● **WORK ORDER**
Would you give the data below back exactly as it reads?

● **DATASET RECORDS**
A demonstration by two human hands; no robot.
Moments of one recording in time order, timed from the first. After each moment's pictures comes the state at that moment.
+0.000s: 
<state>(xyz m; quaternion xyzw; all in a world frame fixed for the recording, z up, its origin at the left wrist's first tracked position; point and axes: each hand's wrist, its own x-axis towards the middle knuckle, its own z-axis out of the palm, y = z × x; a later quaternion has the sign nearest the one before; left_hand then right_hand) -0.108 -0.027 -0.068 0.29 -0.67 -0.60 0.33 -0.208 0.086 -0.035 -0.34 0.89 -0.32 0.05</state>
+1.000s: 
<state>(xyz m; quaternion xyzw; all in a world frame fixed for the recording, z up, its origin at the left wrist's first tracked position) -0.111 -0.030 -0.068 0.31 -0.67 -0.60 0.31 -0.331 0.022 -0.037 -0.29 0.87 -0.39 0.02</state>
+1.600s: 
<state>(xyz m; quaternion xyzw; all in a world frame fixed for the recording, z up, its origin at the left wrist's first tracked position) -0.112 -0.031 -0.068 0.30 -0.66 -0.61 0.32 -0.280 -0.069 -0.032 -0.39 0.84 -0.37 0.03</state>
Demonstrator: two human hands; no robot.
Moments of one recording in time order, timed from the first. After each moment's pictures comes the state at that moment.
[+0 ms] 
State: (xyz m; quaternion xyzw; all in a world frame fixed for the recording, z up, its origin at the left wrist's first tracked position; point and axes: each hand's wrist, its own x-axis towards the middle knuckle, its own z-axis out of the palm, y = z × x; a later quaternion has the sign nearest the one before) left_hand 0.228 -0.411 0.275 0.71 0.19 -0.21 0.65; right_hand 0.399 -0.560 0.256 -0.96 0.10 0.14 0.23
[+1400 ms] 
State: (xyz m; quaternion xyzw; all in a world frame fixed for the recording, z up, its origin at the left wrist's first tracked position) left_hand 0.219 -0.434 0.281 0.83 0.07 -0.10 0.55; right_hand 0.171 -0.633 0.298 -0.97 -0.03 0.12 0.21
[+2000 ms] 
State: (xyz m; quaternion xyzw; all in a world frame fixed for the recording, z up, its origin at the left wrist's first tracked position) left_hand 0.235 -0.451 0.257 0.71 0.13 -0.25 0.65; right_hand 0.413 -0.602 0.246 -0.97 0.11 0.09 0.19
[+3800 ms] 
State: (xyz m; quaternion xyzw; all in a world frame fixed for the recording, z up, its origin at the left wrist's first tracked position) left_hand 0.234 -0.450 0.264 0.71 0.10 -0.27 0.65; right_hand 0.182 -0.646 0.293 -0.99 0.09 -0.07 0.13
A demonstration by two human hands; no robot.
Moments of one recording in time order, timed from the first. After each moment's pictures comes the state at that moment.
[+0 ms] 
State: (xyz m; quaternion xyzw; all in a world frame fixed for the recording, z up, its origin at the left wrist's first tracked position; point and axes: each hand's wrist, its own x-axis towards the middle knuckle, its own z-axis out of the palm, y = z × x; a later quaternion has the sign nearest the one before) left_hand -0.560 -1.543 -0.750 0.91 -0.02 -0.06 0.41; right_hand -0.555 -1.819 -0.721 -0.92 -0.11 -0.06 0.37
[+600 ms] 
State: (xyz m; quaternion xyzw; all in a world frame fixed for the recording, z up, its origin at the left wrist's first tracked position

● **ANSWER FOR THIS EXERCISE**
A demonstration by two human hands; no robot.
Moments of one recording in time order, timed from the first. After each moment's pictures comes the state at that moment.
+0.000s: 
<state>(xyz m; quaternion xyzw; all in a world frame fixed for the recording, z up, its origin at the left wrist's first tracked position; point and axes: each hand's wrist, its own x-axis towards the middle knuckle, its own z-axis out of the palm, y = z × x; a later quaternion has the sign nearest the one before; left_hand then right_hand) -0.108 -0.027 -0.068 0.29 -0.67 -0.60 0.33 -0.208 0.086 -0.035 -0.34 0.89 -0.32 0.05</state>
+1.000s: 
<state>(xyz m; quaternion xyzw; all in a world frame fixed for the recording, z up, its origin at the left wrist's first tracked position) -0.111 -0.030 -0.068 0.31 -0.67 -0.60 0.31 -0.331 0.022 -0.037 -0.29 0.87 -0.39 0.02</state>
+1.600s: 
<state>(xyz m; quaternion xyzw; all in a world frame fixed for the recording, z up, its origin at the left wrist's first tracked position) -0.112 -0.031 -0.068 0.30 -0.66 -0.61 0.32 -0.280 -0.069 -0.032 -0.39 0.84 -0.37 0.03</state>
Demonstrator: two human hands; no robot.
Moments of one recording in time order, timed from the first. After each moment's pictures comes the state at that moment.
[+0 ms] 
State: (xyz m; quaternion xyzw; all in a world frame fixed for the recording, z up, its origin at the left wrist's first tracked position; point and axes: each hand's wrist, its own x-axis towards the middle knuckle, its own z-axis out of the palm, y = z × x; a later quaternion has the sign nearest the one before) left_hand 0.228 -0.411 0.275 0.71 0.19 -0.21 0.65; right_hand 0.399 -0.560 0.256 -0.96 0.10 0.14 0.23
[+1400 ms] 
State: (xyz m; quaternion xyzw; all in a world frame fixed for the recording, z up, its origin at the left wrist's first tracked position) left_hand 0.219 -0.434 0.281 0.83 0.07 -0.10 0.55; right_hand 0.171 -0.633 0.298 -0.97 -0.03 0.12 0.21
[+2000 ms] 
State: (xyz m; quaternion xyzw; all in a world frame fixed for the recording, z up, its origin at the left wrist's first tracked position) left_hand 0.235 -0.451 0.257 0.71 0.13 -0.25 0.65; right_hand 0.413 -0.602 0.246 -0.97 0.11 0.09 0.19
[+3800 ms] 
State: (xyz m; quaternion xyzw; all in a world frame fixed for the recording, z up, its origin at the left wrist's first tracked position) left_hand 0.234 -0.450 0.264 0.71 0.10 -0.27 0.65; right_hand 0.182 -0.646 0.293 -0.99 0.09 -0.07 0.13
A demonstration by two human hands; no robot.
Moments of one recording in time order, timed from the first. After each moment's pictures comes the state at that moment.
[+0 ms] 
State: (xyz m; quaternion xyzw; all in a world frame fixed for the recording, z up, its origin at the left wrist's first tracked position; point and axes: each hand's wrist, its own x-axis towards the middle knuckle, its own z-axis out of the palm, y = z × x; a later quaternion has the sign nearest the one before) left_hand -0.560 -1.543 -0.750 0.91 -0.02 -0.06 0.41; right_hand -0.555 -1.819 -0.721 -0.92 -0.11 -0.06 0.37
[+600 ms] 
State: (xyz m; quaternion xyzw; all in a world frame fixed for the recording, z up, its origin at the left wrist's first tracked position

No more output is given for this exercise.